Dr. Surya Kanta Das

Short CV

Dr Surya Kanta Das did his masters in Orthodontics from the King George Medical University, Lucknow in 2002. Over a time he has contributed new innovations that enables one to practice Lingual Orthodontics without lab dependency.Modified Hiro’s technique, occlusal window transfer tray, D-LUC and DT3C Devices are some of his noted work.He is honored to be the Director and faculty in Chief of the mini-residency program in the Post Graduate Dept. of Orthodontics and Dentofacial Orthopedics, SCB Govt. Dental College, Cuttack, Odisha, India. 

 


 

ABSTRACT

 

Title: Statistical evidence over Parables on Bond strength of Lingual brackets customized with Composite base: An amalgamation of Clinical and in-vitro research findings.
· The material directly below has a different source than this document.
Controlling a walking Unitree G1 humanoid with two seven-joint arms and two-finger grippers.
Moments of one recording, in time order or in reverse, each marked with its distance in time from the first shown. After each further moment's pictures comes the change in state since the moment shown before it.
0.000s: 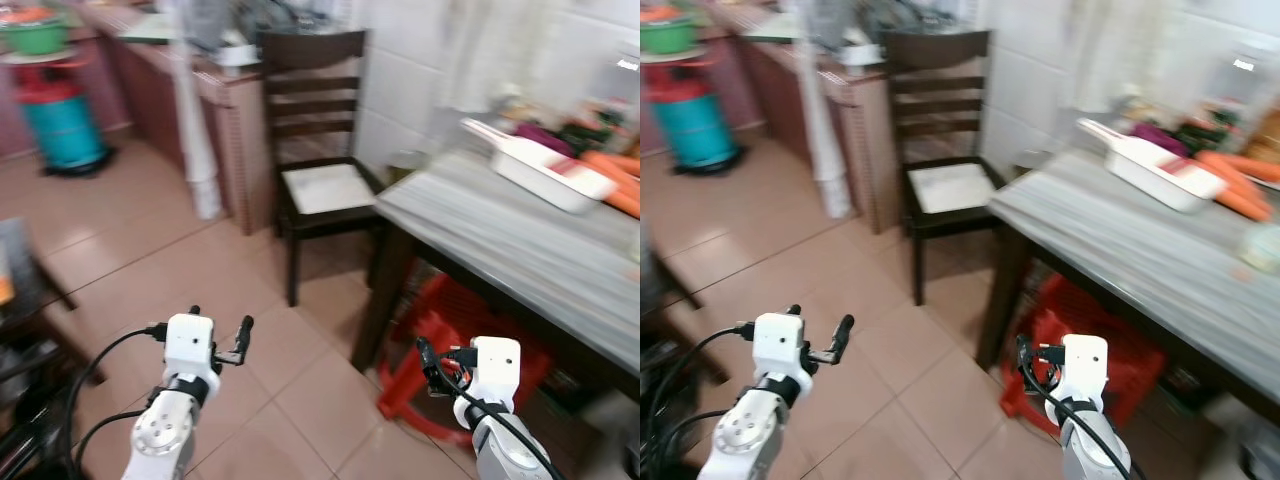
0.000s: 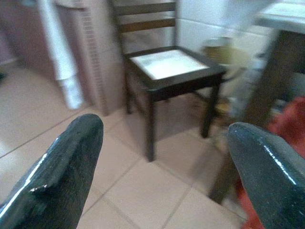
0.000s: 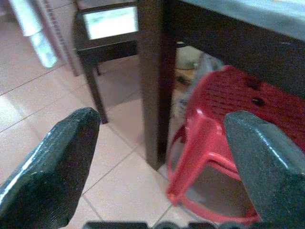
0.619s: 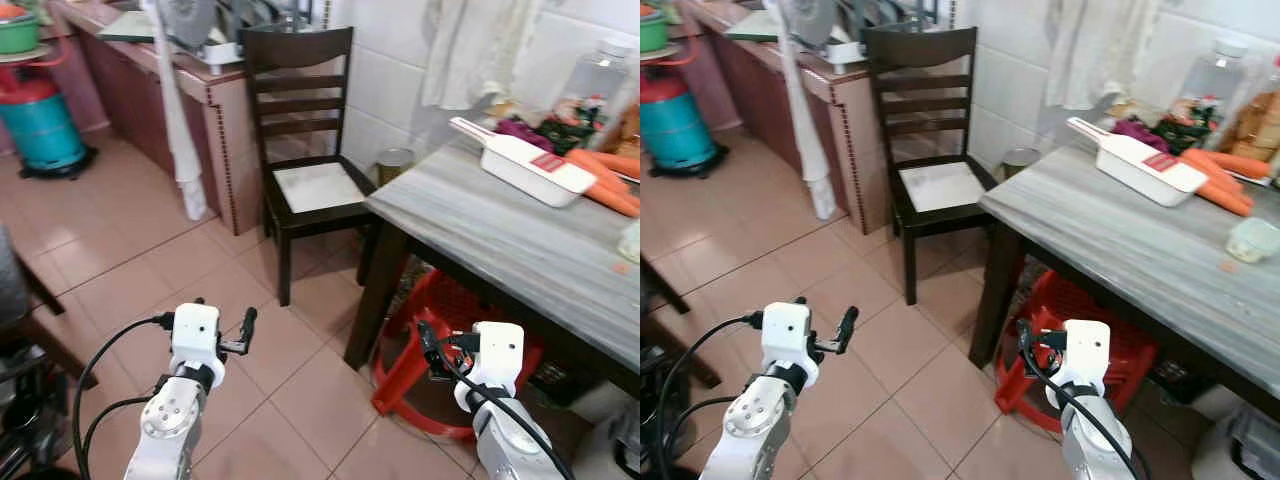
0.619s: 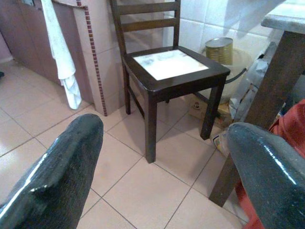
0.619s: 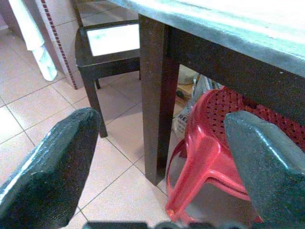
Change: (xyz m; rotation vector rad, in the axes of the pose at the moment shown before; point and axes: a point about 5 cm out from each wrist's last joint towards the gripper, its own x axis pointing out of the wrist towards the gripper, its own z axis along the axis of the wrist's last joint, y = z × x) left arm 0.014 0.003 0.003 0.000 0.003 0.022; right arm 0.008 0.000 0.016 -0.005 -0.056 0.003
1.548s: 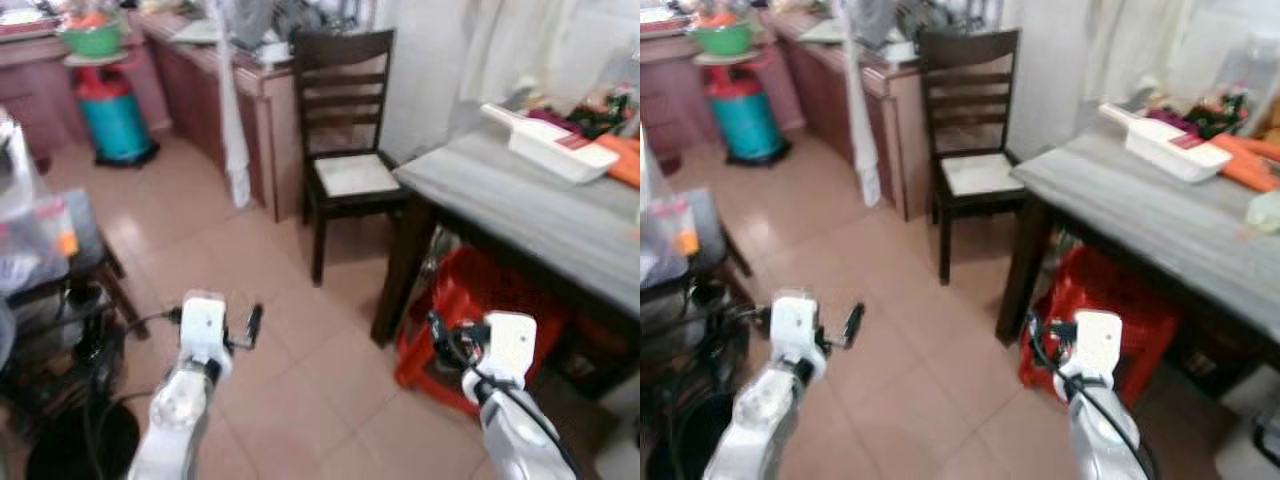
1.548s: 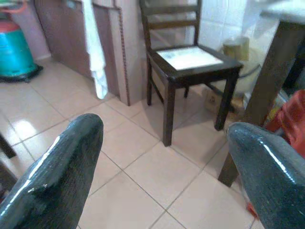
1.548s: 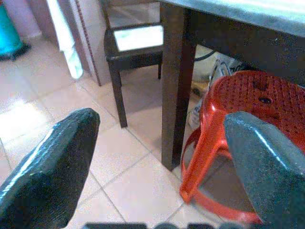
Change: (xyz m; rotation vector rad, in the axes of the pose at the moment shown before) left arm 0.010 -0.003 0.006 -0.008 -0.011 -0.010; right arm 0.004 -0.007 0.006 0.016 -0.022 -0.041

Aim: To study the impact of various clinical parameters on the incidence of debonding of lingual brackets customized with composite base and compare it with the results of an in-vitro study on bond strength evaluation.

Method: An in-vitro study was conducted to evaluate the bond strength and site of bond failure of composite modified bracket base, bonded to lingual surface with different thickness of composite pad i.e 1mm, 2mm and 3mm on 200 healthy premolar teeth (extracted for orthodontic reasons).

Clinical data of 231 lingual orthodontic cases with composite modified bracket base were tabulated sequentially as per the day of bonding and the incidence of debonding in relation to various clinical parameters like composite pad thickness, site of debonding, occlusal bite block and facial pattern was studied.

Findings of both the studies were amalgamated to derive various clinical inferences.

Result: Findings of the in-vitro study showed that the bond strength and the site of bond failure were different for different thickness of composite pad base but these findings did not match with the pattern of debonding in the clinical study.  In the clinical study site of bonding, occlusal bite blocks and facial pattern had a significantly more influence than the thickness of composite base. 

Conclusion:

  1. The incidence of clinical bracket debonding is more in the posterior teeth region than anteriors, irrespective of the composite base thickness.
  2. As occlusal bite block influence the incidence of debonding significantly, their design and handling is an important clinical step during lingual bonding.